[Stored items from a collection]
□ □ □ □

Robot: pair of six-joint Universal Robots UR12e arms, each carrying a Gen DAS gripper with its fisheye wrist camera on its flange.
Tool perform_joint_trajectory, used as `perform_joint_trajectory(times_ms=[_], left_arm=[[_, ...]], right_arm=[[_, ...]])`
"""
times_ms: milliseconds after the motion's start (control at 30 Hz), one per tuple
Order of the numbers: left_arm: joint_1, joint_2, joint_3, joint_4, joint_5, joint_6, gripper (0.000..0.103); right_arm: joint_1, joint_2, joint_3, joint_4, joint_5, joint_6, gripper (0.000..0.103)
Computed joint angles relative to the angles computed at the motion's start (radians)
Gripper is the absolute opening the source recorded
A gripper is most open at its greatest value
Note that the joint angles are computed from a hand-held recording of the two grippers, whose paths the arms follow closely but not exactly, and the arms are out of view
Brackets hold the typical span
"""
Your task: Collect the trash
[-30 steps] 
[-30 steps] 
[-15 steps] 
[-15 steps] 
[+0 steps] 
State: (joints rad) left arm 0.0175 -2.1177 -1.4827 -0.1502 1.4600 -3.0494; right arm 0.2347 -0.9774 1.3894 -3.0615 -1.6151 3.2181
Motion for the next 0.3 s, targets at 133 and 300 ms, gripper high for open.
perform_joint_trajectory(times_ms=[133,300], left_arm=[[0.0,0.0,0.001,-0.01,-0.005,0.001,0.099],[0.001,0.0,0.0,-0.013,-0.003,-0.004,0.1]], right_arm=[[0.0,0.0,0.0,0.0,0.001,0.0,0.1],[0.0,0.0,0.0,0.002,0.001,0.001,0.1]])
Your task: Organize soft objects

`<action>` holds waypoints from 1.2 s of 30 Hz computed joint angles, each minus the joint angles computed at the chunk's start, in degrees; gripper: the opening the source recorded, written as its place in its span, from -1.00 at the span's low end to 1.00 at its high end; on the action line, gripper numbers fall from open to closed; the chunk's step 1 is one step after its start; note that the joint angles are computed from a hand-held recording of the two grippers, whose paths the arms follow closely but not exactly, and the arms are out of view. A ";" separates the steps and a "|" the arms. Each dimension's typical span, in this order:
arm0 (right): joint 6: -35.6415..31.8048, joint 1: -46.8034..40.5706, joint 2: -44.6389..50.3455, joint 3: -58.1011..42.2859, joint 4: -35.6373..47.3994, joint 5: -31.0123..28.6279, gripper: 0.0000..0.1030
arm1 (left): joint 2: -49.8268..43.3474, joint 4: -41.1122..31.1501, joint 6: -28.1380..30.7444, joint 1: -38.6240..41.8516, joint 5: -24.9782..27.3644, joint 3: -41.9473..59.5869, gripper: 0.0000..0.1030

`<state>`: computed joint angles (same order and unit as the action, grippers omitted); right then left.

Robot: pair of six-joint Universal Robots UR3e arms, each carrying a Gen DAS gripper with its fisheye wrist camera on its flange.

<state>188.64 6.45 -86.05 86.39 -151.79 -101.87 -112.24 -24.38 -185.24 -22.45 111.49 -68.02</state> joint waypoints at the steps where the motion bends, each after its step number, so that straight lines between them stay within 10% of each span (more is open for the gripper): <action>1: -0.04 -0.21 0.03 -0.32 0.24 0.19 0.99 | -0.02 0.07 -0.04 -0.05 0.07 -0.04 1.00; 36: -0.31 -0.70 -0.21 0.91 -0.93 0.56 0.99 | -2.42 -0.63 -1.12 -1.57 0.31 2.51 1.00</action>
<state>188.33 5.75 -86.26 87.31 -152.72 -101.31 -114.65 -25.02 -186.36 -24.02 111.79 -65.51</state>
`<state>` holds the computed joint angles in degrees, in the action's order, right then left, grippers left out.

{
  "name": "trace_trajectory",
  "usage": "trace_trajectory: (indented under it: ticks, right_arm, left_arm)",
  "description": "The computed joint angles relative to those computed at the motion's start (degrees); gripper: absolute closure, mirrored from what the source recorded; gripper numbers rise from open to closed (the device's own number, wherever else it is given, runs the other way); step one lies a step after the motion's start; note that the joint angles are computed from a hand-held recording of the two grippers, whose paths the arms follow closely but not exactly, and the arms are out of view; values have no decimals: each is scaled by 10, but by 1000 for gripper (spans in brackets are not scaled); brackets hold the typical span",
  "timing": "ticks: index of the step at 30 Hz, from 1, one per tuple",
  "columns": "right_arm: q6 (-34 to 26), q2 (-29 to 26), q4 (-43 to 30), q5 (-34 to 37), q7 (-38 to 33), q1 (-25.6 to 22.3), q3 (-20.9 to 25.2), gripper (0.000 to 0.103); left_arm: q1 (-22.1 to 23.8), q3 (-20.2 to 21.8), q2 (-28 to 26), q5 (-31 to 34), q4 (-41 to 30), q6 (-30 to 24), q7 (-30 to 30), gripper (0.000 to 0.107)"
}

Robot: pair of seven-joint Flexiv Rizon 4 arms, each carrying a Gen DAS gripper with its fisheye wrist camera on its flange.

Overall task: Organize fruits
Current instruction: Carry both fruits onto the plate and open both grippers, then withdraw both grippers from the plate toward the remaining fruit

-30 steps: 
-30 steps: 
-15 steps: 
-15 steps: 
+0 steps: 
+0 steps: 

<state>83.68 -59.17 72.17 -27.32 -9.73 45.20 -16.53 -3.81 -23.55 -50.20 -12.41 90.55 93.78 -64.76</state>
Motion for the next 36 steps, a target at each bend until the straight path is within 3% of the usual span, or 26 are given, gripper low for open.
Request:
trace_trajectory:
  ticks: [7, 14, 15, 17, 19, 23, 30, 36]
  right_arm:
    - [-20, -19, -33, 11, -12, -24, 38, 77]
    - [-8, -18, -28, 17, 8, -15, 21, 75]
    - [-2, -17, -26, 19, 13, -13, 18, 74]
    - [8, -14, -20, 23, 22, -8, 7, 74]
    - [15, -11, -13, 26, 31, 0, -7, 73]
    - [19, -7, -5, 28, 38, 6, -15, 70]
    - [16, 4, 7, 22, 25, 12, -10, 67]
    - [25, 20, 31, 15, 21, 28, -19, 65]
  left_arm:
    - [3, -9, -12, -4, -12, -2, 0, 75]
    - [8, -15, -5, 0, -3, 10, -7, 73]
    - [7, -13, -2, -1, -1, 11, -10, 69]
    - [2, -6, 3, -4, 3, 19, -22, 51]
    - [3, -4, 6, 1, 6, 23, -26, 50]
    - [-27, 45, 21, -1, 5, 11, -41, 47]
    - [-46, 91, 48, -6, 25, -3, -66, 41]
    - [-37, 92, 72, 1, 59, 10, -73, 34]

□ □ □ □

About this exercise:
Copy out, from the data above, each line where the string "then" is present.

Finished exercise:
`<state>`: computed joint angles (same order and unit as the action, grippers omitted); right then left.
`<state>` holds the computed joint angles in degrees, in the action's order, right then left, grippers left out.
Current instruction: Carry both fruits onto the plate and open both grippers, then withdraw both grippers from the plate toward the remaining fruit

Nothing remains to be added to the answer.